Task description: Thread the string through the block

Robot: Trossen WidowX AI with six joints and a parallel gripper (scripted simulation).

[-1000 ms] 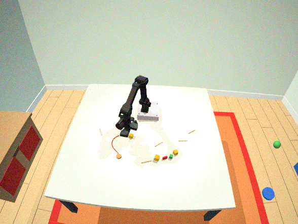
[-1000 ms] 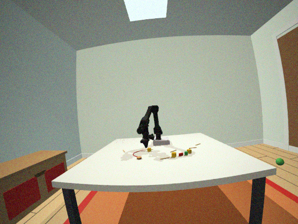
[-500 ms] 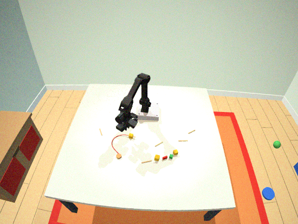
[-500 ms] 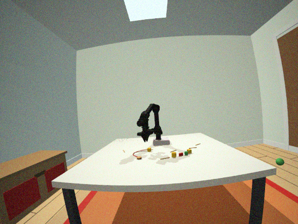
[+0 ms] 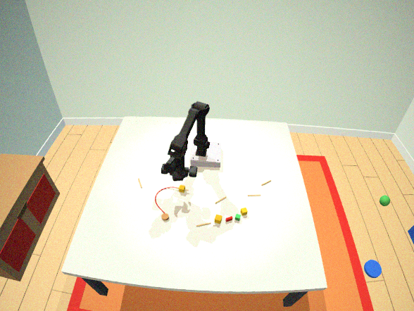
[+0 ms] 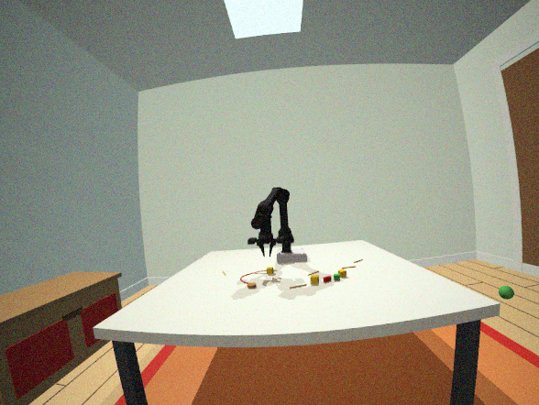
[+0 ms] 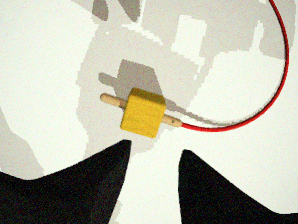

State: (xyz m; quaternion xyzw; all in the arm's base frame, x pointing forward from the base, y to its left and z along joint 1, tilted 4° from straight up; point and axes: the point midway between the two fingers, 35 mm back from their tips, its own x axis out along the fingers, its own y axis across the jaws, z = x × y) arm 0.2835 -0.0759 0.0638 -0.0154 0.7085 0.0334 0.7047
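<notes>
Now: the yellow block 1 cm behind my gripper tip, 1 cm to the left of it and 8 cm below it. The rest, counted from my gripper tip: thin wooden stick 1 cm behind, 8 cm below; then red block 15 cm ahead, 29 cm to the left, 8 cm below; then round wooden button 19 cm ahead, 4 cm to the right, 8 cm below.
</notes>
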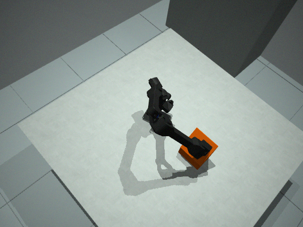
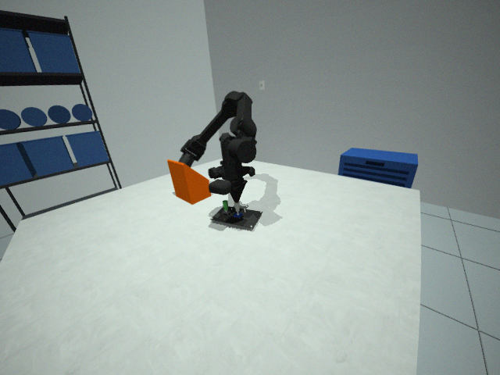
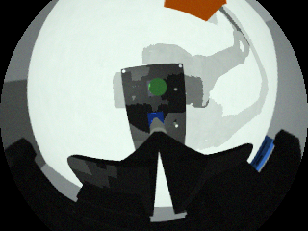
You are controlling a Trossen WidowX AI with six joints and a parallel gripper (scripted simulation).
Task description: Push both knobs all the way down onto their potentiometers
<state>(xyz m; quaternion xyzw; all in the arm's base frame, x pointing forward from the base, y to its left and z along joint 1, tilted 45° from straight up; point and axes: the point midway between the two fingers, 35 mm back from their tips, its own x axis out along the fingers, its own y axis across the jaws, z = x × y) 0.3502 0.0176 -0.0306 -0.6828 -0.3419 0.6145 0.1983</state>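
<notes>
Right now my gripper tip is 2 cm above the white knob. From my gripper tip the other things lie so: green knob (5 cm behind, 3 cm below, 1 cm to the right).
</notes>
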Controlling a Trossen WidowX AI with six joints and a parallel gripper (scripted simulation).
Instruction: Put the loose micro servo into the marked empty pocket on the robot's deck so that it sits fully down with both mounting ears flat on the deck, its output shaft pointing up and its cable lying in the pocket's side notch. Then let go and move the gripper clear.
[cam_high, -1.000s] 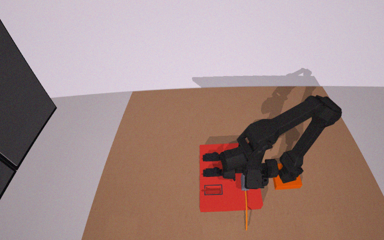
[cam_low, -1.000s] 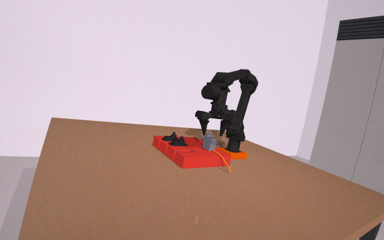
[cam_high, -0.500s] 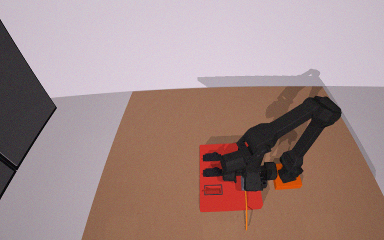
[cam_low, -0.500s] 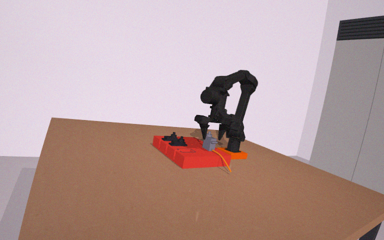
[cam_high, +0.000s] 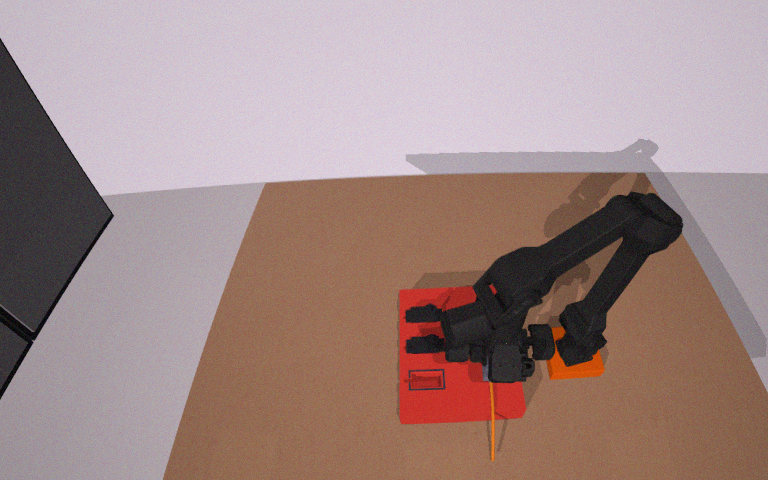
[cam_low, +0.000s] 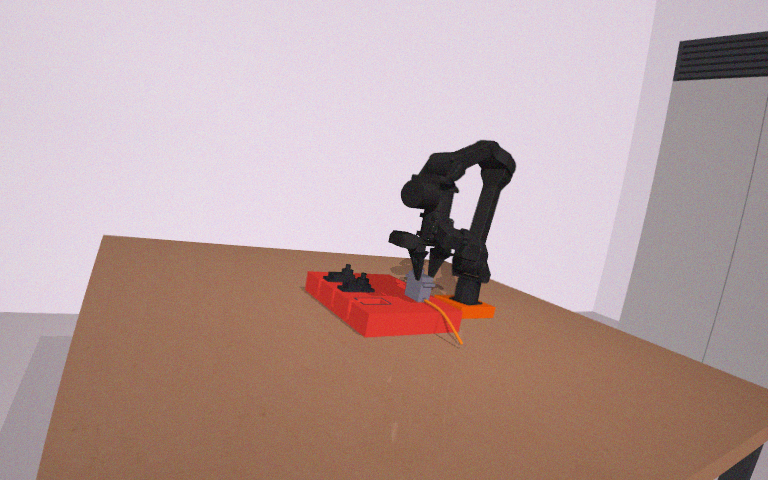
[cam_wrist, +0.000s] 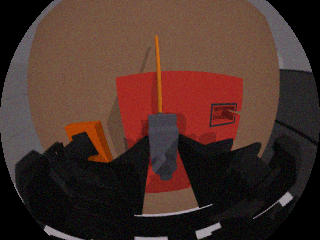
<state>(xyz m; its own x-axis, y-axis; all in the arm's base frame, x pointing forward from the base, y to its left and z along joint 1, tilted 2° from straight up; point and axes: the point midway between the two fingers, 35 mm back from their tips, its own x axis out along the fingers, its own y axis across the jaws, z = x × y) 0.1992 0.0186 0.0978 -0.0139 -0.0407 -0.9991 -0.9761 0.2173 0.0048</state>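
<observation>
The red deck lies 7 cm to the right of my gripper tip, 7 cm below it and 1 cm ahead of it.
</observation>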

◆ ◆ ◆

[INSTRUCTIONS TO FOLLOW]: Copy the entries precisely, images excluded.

[RESULT OF THIS EXERCISE]:
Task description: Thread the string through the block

Robot: Trossen WidowX AI with six joints and a parallel gripper (scripted simulation).

[-1000 ms] 
[-1000 ms] 
[-500 ms] 
[-500 ms] 
[+0 ms] 
[+0 ms] 
[+0 ms] 

State: (xyz m; quaternion xyzw; all in the arm's base frame, x pointing forward from the base, y to its left and z along joint 1, tilted 4° from straight up; point and axes: the point midway between the two fingers, 35 mm back from their tips, its own x axis out along the fingers, its own y axis across the jaws, z = x × y) arm 0.2835 -0.0759 0.0638 -0.0154 0.7085 0.0334 0.7047
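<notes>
Now: the yellow block 1 cm behind my gripper tip, 1 cm to the left of it and 8 cm below it. The rest, counted from my gripper tip: thin wooden stick 1 cm behind, 8 cm below; then red block 15 cm ahead, 29 cm to the left, 8 cm below; then round wooden button 19 cm ahead, 4 cm to the right, 8 cm below.
</notes>
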You are controlling a Trossen WidowX AI with six joints and a parallel gripper (scripted simulation).
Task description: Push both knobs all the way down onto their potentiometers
<state>(xyz m; quaternion xyzw; all in the arm's base frame, x pointing forward from the base, y to its left and z along joint 1, tilted 45° from straight up; point and axes: the point midway between the two fingers, 35 mm back from their tips, its own x axis out along the fingers, its own y axis across the jaws, z = x × y) 0.3502 0.0176 -0.0306 -0.6828 -0.3419 0.6145 0.1983</state>
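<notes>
Right now my gripper tip is 2 cm above the white knob. From my gripper tip the other things lie so: green knob (5 cm behind, 3 cm below, 1 cm to the right).
</notes>
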Controlling a Trossen WidowX AI with six joints and a parallel gripper (scripted simulation).
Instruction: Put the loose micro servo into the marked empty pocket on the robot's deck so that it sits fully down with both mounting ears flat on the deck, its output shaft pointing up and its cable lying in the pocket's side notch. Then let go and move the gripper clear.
[cam_high, -1.000s] 
[cam_low, -1.000s] 
[cam_high, -0.500s] 
[cam_low, -0.500s] 
[cam_high, +0.000s] 
[cam_low, +0.000s] 
[cam_wrist, +0.000s] 
<state>(xyz m; its own x-axis, y-axis; all in the arm's base frame, x pointing forward from the base, y to its left and z along joint 1, tilted 2° from straight up; point and axes: the point midway between the two fingers, 35 mm back from their tips, its own x axis out along the fingers, its own y axis across the jaws, z = x × y) 0.1992 0.0186 0.0978 -0.0139 -0.0407 -0.9991 -0.9761 0.2173 0.0048</state>
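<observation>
The red deck lies 7 cm to the right of my gripper tip, 7 cm below it and 1 cm ahead of it.
</observation>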

Work on the exercise is complete.